Why does the set use const references rather than plain modifiable references? Well, that is a different issue. The set is implemented as a sorted balanced tree, with each node containing the key. Now because a change in the key would break the order invariant, the keys are themselves const objects, ensuring that you cannot break the invariants.
That const keyword means that the function does not modify its object, this. Only const functions may be called from const objects. So, the compiler is telling you that you are trying to call a non-const member function from a const object.
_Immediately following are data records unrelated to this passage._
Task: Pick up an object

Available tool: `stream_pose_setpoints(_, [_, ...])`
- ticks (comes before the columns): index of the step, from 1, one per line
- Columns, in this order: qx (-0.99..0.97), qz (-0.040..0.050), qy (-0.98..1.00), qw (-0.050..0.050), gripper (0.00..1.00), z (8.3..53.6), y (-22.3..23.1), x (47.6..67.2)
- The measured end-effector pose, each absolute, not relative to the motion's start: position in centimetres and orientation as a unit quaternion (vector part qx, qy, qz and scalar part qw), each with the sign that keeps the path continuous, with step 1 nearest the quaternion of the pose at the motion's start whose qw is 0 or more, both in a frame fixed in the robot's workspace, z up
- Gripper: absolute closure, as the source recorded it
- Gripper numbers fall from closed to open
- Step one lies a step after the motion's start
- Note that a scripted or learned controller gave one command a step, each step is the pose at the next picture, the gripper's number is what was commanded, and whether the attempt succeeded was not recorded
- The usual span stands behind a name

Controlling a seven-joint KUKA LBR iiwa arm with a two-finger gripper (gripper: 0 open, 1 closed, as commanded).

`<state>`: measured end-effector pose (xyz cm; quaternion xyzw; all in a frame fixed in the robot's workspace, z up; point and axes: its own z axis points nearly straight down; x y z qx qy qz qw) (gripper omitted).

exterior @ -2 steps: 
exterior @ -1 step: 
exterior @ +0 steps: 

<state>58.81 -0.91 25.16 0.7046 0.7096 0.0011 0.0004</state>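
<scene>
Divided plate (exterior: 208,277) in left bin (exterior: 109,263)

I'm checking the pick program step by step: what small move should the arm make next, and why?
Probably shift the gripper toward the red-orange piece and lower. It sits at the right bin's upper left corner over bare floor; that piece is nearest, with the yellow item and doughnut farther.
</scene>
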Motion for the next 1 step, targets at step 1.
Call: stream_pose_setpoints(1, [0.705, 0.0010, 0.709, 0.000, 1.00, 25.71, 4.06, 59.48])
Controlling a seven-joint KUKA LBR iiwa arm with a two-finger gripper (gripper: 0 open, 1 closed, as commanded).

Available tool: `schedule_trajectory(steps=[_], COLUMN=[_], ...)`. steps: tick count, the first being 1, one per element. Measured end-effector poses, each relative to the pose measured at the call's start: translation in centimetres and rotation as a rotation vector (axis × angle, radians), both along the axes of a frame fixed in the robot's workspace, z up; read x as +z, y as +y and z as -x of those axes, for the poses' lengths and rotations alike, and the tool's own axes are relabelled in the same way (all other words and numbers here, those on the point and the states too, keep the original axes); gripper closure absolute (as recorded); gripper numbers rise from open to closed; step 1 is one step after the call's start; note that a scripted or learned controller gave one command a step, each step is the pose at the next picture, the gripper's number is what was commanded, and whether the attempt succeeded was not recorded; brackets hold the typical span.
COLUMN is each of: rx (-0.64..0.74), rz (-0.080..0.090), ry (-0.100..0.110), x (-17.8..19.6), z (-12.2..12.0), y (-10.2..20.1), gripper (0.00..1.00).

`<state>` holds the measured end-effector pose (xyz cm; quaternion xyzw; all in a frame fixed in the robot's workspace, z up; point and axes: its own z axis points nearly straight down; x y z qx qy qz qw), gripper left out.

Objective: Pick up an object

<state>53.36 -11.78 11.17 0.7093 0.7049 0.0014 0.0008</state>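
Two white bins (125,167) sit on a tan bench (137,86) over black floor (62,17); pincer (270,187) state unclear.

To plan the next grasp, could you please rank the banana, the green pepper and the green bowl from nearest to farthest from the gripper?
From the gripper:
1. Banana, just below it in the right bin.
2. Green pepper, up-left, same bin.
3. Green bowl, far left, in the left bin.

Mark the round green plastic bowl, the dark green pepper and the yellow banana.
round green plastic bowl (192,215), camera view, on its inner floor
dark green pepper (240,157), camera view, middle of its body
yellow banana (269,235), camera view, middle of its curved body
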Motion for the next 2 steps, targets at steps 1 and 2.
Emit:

You appear to be avoiding the const keyword, but it creeps in when the library calls your template function:
template <typename Type>
bool operator()(Type& t1, Type& t2)
{
return t1.ID() < t2.ID();
}
Type is passed as const Person.
const is not easy to get rid of without cheating, and it will always creep in. It's better to go with the flow and add const everywhere you take a reference that doesn't change an object (which is most of them).
Because the type passed to LessPerson is const Person.
So basically, LessPerson is roughly
class LessPerson
{
public:
bool operator()(const Person& t1, const Person& t2)
{
return t1.ID() < t2.ID();
}
};
You can't call non-const methods on const objects. It's a rule of C++.